About this task - Return every line from the listing where the word "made" occurs.

Source material -
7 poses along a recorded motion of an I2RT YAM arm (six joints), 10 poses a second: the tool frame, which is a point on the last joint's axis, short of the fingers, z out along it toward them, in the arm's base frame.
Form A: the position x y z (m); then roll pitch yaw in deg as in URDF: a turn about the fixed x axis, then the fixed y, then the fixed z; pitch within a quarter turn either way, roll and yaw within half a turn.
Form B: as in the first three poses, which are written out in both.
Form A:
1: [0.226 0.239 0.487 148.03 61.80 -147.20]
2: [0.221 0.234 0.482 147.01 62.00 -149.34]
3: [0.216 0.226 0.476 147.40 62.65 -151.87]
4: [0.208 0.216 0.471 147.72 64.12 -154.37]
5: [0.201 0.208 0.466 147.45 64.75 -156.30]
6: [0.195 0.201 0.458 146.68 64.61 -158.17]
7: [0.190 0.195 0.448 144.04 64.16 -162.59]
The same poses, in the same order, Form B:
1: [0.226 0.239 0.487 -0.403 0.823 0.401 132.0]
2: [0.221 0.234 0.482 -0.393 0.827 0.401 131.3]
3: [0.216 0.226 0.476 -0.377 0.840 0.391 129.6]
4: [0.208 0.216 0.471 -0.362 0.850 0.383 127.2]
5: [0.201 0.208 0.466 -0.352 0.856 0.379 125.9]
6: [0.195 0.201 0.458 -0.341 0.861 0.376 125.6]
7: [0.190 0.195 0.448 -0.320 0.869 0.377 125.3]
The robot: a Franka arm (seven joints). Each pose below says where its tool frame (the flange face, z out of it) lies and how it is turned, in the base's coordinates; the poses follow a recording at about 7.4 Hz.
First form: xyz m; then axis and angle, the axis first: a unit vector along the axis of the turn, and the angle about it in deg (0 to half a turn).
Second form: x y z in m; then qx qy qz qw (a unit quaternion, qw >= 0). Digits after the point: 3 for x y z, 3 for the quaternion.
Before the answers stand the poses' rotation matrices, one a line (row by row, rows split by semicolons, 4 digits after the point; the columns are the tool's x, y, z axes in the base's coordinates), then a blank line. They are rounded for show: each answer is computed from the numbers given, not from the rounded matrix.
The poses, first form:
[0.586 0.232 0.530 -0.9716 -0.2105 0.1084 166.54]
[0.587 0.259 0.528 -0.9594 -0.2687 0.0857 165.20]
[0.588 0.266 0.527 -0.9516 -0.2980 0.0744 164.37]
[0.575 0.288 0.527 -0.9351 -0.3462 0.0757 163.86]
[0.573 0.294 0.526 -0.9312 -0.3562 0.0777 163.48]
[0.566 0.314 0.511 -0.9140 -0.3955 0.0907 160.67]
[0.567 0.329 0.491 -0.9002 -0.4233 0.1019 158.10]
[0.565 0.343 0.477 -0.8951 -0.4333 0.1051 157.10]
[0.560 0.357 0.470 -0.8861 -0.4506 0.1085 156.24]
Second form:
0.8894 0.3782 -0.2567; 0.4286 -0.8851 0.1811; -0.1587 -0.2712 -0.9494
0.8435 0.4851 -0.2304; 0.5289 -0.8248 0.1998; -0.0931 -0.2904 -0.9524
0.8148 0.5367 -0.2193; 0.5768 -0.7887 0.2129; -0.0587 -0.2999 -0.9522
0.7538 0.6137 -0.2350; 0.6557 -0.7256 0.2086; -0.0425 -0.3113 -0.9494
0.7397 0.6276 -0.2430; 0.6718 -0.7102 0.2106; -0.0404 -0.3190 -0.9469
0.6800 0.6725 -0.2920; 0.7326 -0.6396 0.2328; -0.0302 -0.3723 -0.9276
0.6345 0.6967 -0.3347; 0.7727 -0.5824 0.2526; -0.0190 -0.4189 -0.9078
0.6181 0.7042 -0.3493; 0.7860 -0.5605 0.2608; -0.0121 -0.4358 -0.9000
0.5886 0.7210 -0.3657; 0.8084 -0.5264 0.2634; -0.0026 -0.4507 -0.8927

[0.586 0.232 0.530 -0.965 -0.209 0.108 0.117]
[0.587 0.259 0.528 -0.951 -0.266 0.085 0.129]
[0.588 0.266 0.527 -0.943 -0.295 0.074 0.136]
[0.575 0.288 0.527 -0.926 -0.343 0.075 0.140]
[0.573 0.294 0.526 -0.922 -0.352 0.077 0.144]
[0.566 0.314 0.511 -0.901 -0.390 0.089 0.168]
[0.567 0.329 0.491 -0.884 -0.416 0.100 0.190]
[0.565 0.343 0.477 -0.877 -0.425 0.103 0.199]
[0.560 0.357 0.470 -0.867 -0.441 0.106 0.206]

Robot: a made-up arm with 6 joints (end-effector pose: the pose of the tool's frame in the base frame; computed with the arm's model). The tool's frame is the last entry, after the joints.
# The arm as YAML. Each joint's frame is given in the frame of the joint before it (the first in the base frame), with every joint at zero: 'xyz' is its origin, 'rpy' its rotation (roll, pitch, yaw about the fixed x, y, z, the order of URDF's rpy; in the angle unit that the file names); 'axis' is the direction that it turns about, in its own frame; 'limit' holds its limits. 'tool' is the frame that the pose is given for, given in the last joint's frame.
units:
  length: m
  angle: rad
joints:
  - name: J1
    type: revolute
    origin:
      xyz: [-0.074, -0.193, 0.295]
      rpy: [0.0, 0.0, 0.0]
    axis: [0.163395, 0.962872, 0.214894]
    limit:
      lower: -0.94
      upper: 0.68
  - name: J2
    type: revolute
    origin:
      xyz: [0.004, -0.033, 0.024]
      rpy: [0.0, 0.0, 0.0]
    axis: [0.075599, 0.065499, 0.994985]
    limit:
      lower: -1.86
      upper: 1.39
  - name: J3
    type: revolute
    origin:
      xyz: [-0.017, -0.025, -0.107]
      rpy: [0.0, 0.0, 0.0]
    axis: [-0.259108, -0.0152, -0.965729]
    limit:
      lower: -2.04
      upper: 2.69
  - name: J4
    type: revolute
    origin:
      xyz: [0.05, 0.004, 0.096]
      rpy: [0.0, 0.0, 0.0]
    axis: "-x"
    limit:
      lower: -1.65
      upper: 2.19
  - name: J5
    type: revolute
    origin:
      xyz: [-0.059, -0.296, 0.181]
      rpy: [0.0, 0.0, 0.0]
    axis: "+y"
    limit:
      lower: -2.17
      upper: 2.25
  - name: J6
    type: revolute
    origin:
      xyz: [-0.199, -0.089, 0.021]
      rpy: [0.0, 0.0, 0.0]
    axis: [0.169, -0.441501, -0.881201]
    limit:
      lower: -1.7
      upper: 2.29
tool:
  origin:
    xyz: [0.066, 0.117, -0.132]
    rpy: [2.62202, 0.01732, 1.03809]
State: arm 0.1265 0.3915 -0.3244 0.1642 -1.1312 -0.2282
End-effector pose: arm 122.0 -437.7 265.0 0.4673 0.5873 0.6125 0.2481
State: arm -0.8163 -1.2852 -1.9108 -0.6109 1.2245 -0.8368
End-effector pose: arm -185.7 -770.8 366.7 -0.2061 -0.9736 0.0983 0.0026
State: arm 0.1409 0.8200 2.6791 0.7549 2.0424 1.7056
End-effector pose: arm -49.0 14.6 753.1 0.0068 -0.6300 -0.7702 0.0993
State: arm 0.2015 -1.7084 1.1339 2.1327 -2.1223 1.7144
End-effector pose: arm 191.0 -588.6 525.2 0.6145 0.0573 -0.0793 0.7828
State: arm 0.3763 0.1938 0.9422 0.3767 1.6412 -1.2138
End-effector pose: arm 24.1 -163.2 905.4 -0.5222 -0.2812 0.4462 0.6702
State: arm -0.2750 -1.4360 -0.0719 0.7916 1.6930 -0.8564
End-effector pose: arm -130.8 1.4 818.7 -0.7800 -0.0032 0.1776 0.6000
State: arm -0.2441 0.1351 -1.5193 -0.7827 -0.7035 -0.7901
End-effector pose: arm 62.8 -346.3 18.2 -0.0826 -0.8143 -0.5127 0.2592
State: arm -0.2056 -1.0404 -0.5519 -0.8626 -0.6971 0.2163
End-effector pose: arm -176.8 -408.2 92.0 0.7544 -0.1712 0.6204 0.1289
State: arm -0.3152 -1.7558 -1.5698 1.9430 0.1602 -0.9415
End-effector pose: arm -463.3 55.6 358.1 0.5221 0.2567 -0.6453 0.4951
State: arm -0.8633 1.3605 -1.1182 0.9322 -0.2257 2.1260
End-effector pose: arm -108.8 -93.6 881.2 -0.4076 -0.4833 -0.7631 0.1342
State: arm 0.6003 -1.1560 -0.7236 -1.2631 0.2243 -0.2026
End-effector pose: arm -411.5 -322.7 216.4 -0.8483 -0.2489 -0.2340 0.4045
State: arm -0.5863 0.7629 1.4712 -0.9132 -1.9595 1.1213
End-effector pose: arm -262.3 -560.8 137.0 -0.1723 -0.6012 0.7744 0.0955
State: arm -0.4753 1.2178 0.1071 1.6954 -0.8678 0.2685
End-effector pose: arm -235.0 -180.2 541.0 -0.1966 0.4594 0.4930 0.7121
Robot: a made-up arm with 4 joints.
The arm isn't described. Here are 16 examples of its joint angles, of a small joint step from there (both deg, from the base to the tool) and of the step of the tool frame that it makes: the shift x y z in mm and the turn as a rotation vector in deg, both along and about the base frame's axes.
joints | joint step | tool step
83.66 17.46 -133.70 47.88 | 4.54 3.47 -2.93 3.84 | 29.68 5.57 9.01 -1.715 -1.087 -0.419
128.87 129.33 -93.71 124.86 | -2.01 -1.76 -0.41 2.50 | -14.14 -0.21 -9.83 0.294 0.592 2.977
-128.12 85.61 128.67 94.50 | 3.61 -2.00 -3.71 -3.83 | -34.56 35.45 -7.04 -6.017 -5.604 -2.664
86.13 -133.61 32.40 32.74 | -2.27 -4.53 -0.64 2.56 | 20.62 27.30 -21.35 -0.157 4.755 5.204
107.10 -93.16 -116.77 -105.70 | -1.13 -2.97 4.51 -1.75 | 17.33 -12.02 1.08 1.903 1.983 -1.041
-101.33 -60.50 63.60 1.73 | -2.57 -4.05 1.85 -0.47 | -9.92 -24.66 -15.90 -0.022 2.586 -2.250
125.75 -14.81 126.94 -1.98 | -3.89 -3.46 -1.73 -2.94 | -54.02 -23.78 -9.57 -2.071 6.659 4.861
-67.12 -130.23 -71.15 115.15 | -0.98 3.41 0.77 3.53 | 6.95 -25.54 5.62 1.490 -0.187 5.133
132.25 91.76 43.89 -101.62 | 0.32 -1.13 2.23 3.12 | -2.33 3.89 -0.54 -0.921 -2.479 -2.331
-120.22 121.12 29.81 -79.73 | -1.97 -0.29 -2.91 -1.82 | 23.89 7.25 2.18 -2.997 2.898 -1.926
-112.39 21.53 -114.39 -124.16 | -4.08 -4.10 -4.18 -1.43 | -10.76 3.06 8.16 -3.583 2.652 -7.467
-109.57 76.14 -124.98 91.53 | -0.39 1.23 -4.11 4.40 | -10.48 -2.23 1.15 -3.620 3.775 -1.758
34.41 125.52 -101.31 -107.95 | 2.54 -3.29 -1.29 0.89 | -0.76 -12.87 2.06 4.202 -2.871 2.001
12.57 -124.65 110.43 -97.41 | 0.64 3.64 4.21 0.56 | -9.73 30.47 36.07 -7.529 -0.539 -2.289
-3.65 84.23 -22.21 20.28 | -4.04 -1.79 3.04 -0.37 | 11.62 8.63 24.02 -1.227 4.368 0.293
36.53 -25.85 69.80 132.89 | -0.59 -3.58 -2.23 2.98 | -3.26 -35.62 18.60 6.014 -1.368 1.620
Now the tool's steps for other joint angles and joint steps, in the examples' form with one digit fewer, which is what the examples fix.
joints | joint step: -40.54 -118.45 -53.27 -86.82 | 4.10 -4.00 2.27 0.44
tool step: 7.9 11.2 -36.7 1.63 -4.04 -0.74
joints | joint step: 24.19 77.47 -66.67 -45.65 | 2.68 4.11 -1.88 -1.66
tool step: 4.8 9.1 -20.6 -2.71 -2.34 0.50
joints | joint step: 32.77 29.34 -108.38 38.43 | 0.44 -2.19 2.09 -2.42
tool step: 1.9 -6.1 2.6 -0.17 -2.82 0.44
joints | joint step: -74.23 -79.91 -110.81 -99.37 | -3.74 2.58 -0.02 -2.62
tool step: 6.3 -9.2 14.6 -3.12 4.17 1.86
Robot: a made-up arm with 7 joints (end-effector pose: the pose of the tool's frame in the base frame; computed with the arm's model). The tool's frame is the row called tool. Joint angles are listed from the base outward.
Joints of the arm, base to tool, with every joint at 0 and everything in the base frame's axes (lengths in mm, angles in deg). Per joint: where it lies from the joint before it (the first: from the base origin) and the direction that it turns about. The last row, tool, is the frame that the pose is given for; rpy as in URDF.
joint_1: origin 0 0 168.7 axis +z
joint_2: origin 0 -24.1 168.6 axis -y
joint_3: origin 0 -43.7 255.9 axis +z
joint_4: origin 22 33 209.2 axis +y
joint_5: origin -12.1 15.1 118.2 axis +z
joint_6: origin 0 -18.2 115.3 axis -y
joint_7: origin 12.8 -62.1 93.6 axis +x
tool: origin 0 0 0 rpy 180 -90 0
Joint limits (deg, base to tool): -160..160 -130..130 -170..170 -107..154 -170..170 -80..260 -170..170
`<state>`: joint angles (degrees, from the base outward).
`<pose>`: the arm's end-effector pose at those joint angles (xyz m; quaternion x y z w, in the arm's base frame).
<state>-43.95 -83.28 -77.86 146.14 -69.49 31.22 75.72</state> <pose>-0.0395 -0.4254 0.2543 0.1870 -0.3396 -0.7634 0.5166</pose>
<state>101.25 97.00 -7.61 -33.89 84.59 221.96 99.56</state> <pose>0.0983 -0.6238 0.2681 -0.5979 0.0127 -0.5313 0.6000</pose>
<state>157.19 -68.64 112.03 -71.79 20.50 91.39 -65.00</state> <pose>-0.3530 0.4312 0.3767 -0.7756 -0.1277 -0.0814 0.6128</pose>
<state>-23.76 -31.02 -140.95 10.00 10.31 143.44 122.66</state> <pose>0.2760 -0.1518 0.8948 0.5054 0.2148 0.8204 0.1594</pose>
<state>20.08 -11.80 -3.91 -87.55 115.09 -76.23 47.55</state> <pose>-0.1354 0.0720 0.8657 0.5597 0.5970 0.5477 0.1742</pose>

Response to the exercise -
Robot: a made-up arm with 6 joints (end-effector pose: the pose of the tool's frame in the base frame; computed with the arm's model). The tool's frame is the last entry, after the joints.
Robot: a made-up arm with 4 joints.
Robot: a made-up arm with 7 joints (end-effector pose: the pose of the tool's frame in the base frame; computed with the arm's model). The tool's frame is the row called tool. Joint angles are listed from the base outward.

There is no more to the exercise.